Other long term benefits

Cost of long term benefit by way of accumulating compensated absences that are expected to be availed after a period of 12 months from the year end are recognised when the employees render the service that increases their entitlement to future compensated absences.

7. Revenue recognition

Revenue from sale of goods is recognised on transfer of all significant risks and rewards of ownership to the buyer. The amount recognised as sale is inclusive of excise duty and excludes sales tax and trade and quantity discounts. Revenue from services is recognised on rendering of services to customers, on an accrual basis.

Interest income is recognised on a time proportion basis.

8. Foreign currency transactions

The Company accounts for effects of differences in foreign exchange rates in accordance with Accounting Standard -11, "The Effects of Changes in Foreign Exchange Rates", notified by the Companies (Accounting Standards) Rules, 2006. Foreign exchange transactions are recorded using the exchange rate prevailing on the date of the transaction. Exchange differences arising on foreign exchange transactions settled during the year are recognised in the profit and loss account of the year.

Monetary assets and liabilities denominated in foreign currencies as at the balance sheet date are translated at the exchange rates on that date and the resultant exchange differences are recognised in the profit and loss account.

9. Warranties

Warranty costs are estimated by the management on the basis of past experience. Provision is made for the estimated liability in respect of warranty costs in the year of sale of goods.

10. Taxation

Income tax expense comprises current tax/fringe benefit tax (that is amount of tax for the year determined in accordance with the Income-tax Act, 1961) and deferred tax charge or credit (reflecting the ta* effects of timing difference between accounting income and taxable income for the period). The deferred tax charge or credit and the corresponding deferred tax liability or deferred tax asset is recognised using the tax rates that have been enacted or substantially enacted as at the balance sheet date. Deferred tax assets are recognised only to the extent there is reasonable certainty of realisation. Such assets are reviewed at each balance sheet date to reassess realisation. However, where there are carried forward losses or unabsorbed depreciation under taxation laws, deferred tax assets are recognised only if there is virtual certainty of realisation of such assets. (Also refer to note 20 of schedule 17).

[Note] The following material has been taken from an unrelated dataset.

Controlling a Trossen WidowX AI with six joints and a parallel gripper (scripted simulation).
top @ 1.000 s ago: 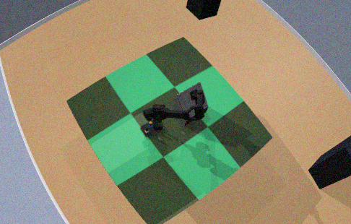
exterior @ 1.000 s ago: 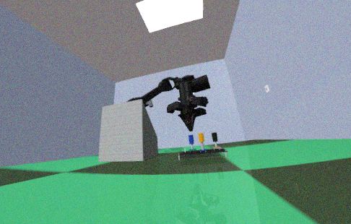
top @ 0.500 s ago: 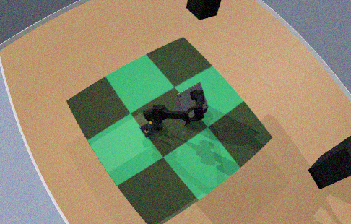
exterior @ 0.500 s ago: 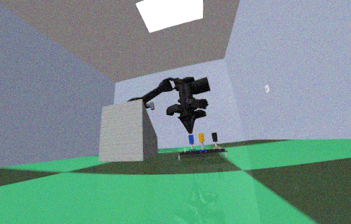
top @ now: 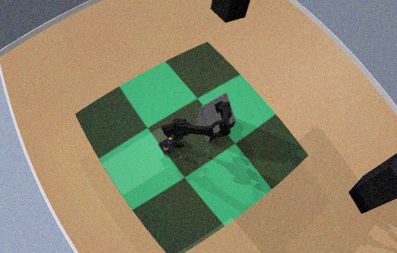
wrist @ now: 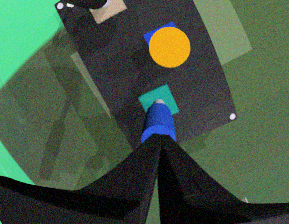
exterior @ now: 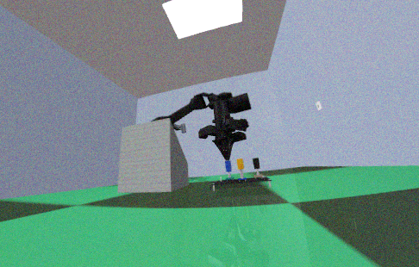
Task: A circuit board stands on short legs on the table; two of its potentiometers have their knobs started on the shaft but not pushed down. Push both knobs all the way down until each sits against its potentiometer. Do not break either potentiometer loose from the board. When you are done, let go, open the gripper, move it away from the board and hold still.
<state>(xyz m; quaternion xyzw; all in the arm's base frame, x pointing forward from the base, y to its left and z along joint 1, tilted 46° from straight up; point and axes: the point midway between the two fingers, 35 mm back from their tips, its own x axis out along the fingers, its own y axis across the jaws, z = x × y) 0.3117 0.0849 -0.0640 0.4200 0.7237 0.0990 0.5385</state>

The credits arising from Minimum Alternate Tax paid are recognised as receivable only if there is virtual certainty that the Company will have sufficient taxable income in future years in order to utilize such credits.

11. Leases

Lease rentals in respect of assets taken on operating lease are charged on a straight-line basis to the profit and loss account.

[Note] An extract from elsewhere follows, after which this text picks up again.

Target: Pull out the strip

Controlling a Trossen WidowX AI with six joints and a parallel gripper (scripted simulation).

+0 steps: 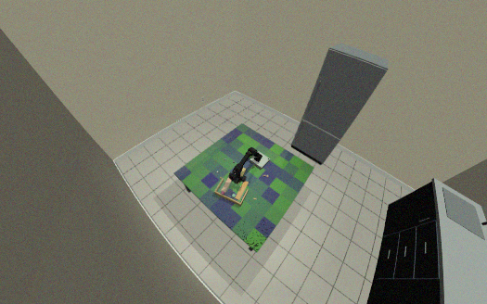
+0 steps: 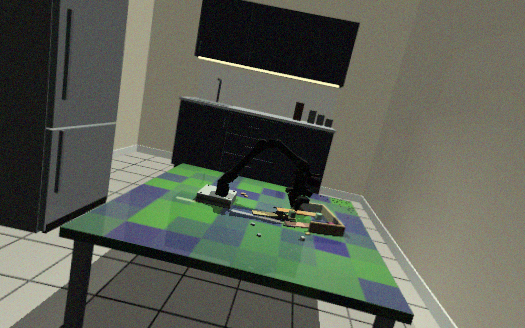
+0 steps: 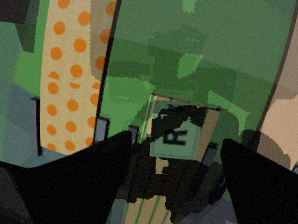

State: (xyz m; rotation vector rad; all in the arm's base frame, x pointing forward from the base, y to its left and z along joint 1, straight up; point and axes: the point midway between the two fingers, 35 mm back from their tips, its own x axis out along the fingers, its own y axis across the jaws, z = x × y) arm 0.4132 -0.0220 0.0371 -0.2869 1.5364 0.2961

12. Other Provisions and Contingent Liabilities

The Company recognises a provision when there is a present obligation as a result of a past event and it is probable that it would involve an outflow of resources and a reliable estimate can be made of the amount of such obligation. Such provisions are not discounted to their present value and are determined based on the managements estimation of the obligation required to settle the obligation at the balance sheet date. These are reviewed at each balance sheet date and adjusted to reflect managements current estimates.

Provision for sales returns is recognised to the extent of estimated margin on expected returns based on past trends.

A disclosure for a contingent liability is made where it is more likely than not that a present obligation or possible obligation may result in or involve an outflow of resources. When no present or possible obligation exists and the possibility of an outflow of resources is remote, no disclosure is made.

13. Earnings per share

Basic earnings per share are computed using the weighted average number of equity shares outstanding during the year. Diluted earnings per share are computed using the weighted average number of equity and dilutive potential equity shares outstanding during the year, except where the results would be anti-dilutive.